BOE tightening expectations remain subdued. WIRP suggests odds of a 50 bp hike August 3 have fallen to 40% after being largely priced in earlier this month. Looking ahead, 25 bp hikes are priced in September 21 and November 2 while odds of one last 25 bp hike top out near 60% in early 2024. This new expected rate path would see the bank rate peak between 5.75-6.0% vs. the 6.5% peak earlier this month. This is a huge downward adjustment that is taking a toll on sterling.
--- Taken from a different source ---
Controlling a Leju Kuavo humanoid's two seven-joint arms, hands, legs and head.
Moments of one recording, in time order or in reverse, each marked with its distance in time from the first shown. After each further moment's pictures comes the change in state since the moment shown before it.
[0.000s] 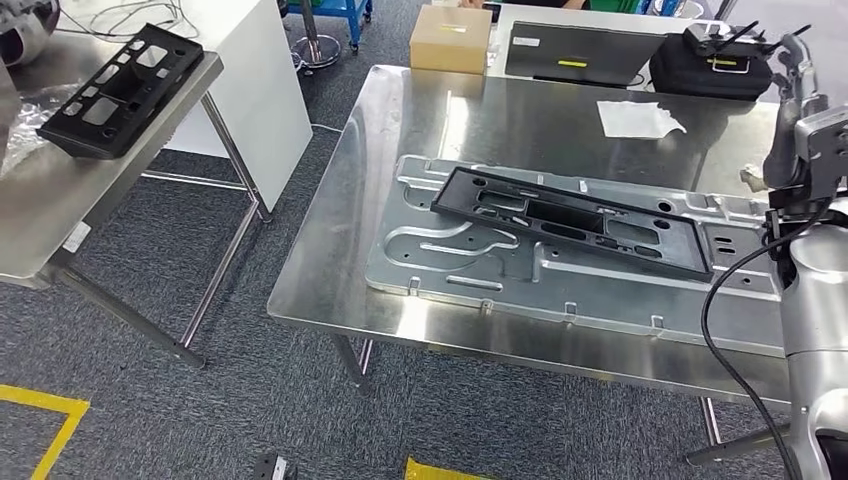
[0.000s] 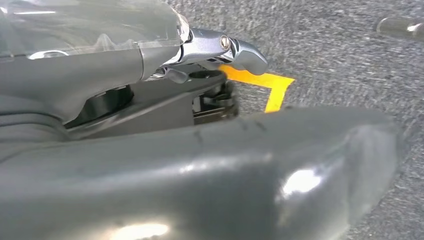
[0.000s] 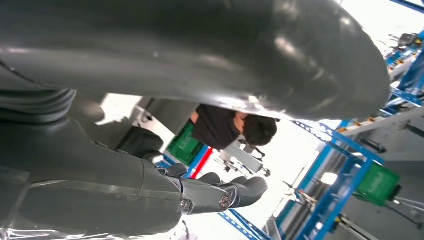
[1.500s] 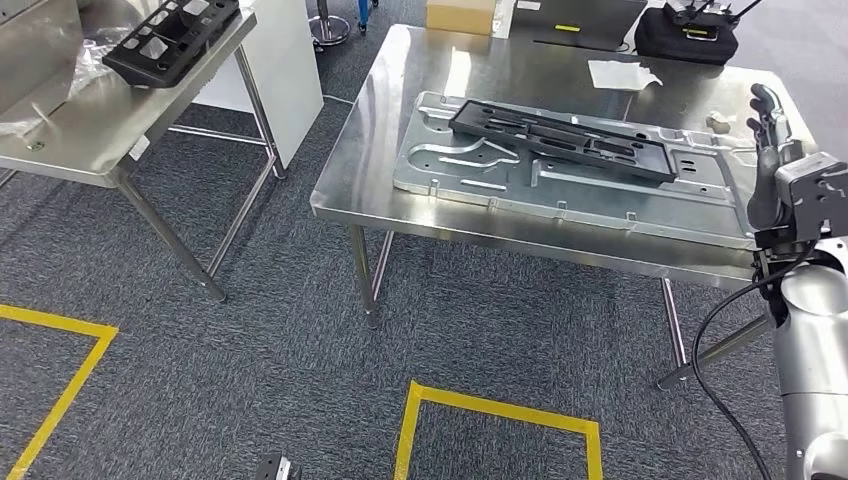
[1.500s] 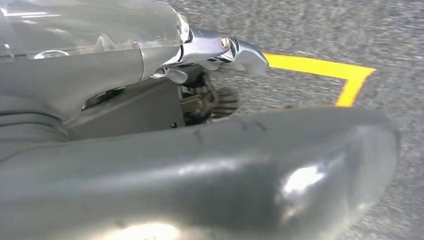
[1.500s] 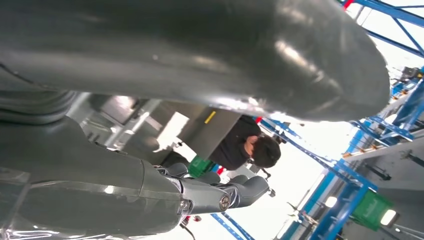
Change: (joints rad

Markets are getting a bit more concerned about a surprise from the Bank of Japan as Friday’s decision approaches. After testing the 142 area, USD/JPY is trading back near 140. In addition, 1-week yen risk reversals are trading near -4.20 and is a new low this year vs. March 9 (-4.175) and April 26 (-3.50), which were also just before BOJ decisions. What this means is that the options pricing is skewed towards a downward move vs. an upside move in USD/JPY. This simply reflects protection against a potential hawkish surprise from the BOJ that would lead to a surging yen.
Australia reported soft June and Q2 CPI data. Headline inflation came in as expected at 5.4% y/y in June vs. a revised 5.5% (was 5.6%) in May. This was the lowest since February 2022 but still well above the 2-3% target range. For Q2, headline came in at 6.0% y/y vs. 6.2% expected and 7.0% in Q1 while trimmed mean came in at 5.9% y/y vs. 6.0% expected and 6.6% in Q1. Here, this was the lowest reading since Q1 2022. Q2 PPI will be reported Friday. RBA expectations remain subdued. WIRP suggests less than 15% odds of a hike August 1 vs. 50% at the start of this week, rising to around 35% September 5 vs. 75% at the start of this week. Odds of a hike top out near 89% December 5 vs. being largely priced in for October 3 at the start of this week. There are no longer any odds of a second hike vs. nearly 60% in early 2024 at the start of this week.
China appointed Pan Gongsheng as the new PBOC Governor. The move was widely expected after outgoing Governor Yi Gang reached the mandatory retirement age of 65. Pan’s appointment is the first time since 2018 that the top two positions at the PBOC (Governor and Communist Party Secretary) will be held by the same person. Pan has been at the PBOC since 2012 and so his appointment signals continuity. That said, the change may lead the bank to enact another round of monetary stimulus. Elsewhere, Qin Gang was replaced after seven months, becoming the shortest-serving Foreign Minister ever. He was replaced by his predecessor Wang Yi. The reason why remains a mystery, as Qin was seen as a top ally of President Xi.